KINETIC-STUDY OF THE SOLID-STATE PHOTOLYTIC DEGRADATION OF 2 POLYMORPHIC FORMS OF FUROSEMIDE

In this paper some aspects influencing the solid-state photolytic degradation of two polymorphic forms of furosemide were investigated. Powder samples of the two polymorphic forms were exposed to prolonged UV irradiation, direct sunlight, in a normal and nitrogen atmosphere. The solid-state photolytic degradation of furosemide followed apparent first-order kinetics as described by a model consisting of nucleation and growth periods with eventual deceleration as it reached a maximum fraction degraded. Kinetic calculations revealed that this bilateral first-order degradation process was best described by a power law dependence (n = 2) of the fraction decomposed (alpha) on time (t) for the nucleation period and first-order kinetic degradation with an asymptote for the growth and deceleration period (Prout-Tompkins model).

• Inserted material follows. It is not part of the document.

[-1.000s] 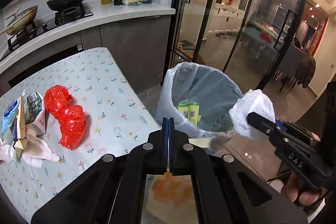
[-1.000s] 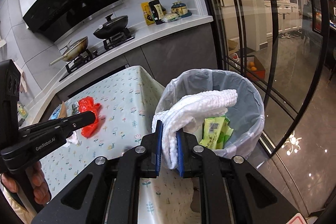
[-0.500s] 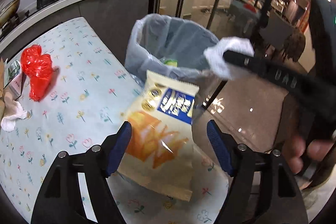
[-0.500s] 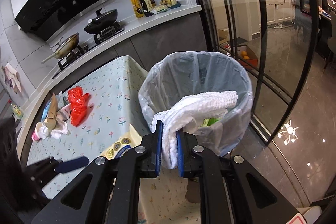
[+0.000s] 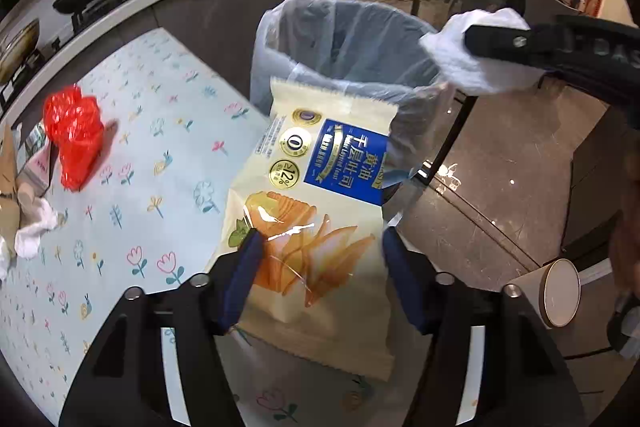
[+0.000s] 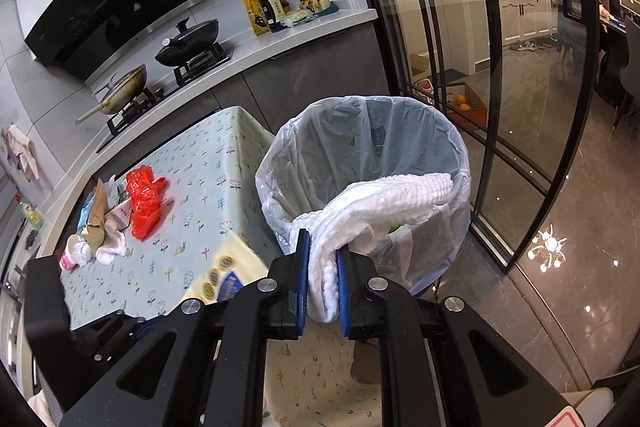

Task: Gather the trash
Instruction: 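Carry the tissue and cream packet over the bin with both tools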

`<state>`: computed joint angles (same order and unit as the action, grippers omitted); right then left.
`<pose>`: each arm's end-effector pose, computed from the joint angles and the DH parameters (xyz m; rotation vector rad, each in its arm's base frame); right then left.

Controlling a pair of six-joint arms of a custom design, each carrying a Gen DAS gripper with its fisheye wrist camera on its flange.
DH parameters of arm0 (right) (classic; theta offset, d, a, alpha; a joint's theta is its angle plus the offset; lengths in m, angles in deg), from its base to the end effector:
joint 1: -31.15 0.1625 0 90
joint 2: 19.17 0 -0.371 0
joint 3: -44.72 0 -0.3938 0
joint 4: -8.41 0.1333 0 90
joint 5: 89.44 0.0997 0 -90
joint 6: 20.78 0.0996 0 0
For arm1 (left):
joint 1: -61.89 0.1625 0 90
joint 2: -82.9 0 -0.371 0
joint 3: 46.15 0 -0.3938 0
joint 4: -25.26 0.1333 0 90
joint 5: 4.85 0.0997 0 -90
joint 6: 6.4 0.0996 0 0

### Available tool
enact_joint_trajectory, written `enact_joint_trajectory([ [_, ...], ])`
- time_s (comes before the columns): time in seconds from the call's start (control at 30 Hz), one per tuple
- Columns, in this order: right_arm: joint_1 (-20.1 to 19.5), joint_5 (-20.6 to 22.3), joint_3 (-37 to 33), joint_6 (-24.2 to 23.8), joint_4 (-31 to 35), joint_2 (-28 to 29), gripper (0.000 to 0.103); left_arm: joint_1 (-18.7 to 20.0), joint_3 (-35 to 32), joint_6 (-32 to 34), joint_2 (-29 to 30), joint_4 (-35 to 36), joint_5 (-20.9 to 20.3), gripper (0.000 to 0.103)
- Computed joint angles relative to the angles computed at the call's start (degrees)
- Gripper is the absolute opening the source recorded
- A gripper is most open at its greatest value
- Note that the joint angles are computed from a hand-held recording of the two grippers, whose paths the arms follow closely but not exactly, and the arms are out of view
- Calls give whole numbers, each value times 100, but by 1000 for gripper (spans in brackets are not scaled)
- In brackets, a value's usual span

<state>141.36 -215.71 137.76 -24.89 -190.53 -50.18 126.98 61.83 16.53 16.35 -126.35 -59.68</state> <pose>0.2872 -0.5650 0.0238 0.1721 -2.4168 1.1406 -0.0649 -0.5924 0.2003 0.8841 2.3407 -0.4581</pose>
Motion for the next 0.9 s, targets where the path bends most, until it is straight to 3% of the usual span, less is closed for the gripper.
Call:
enact_joint_trajectory([
  [0.13, 14, 8, -15, 0, 35, 17, 12, 66, -27, 11, 43, -161, 54, 55],
  [0.2, 19, 11, -15, 6, 45, 18, 12, 90, -14, 67, 52, -283, 39, 49],
  [0.37, 27, 11, -22, 24, 45, 22, 12, 100, -38, 94, -1, -142, -112, 21],
  [0.7, 70, 49, -139, -97, 82, 58, 12, 162, -363, -400, -298, 411, -720, 14],
  [0.9, 24, 67, -307, -299, 43, 55, 12, 46, -923, -372, -2, 440, -962, 14],
])
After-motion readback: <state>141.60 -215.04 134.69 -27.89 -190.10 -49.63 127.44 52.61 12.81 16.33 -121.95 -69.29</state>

Overall, the rate constants during the nucleation period were significantly smaller than the growth period. Form I was photochemically more stable than form II, especially under a nitrogen atmosphere (t1/2 50 h). The photolytic degradation of form II was not influenced by the presence of oxygen (t1/2 35 h under normal atmospheric conditions and 38 h in a nitrogen atmosphere). After exposure to sunlight 4-chloro-5-sulphamoylanthranilic acid (CSA) was found in significant concentrations in samples taken from both forms I and II. Photolytic degradation of furosemide form II led to the formation of mainly CSA in the presence of nitrogen and CSA and other unidentified products in the presence of oxygen.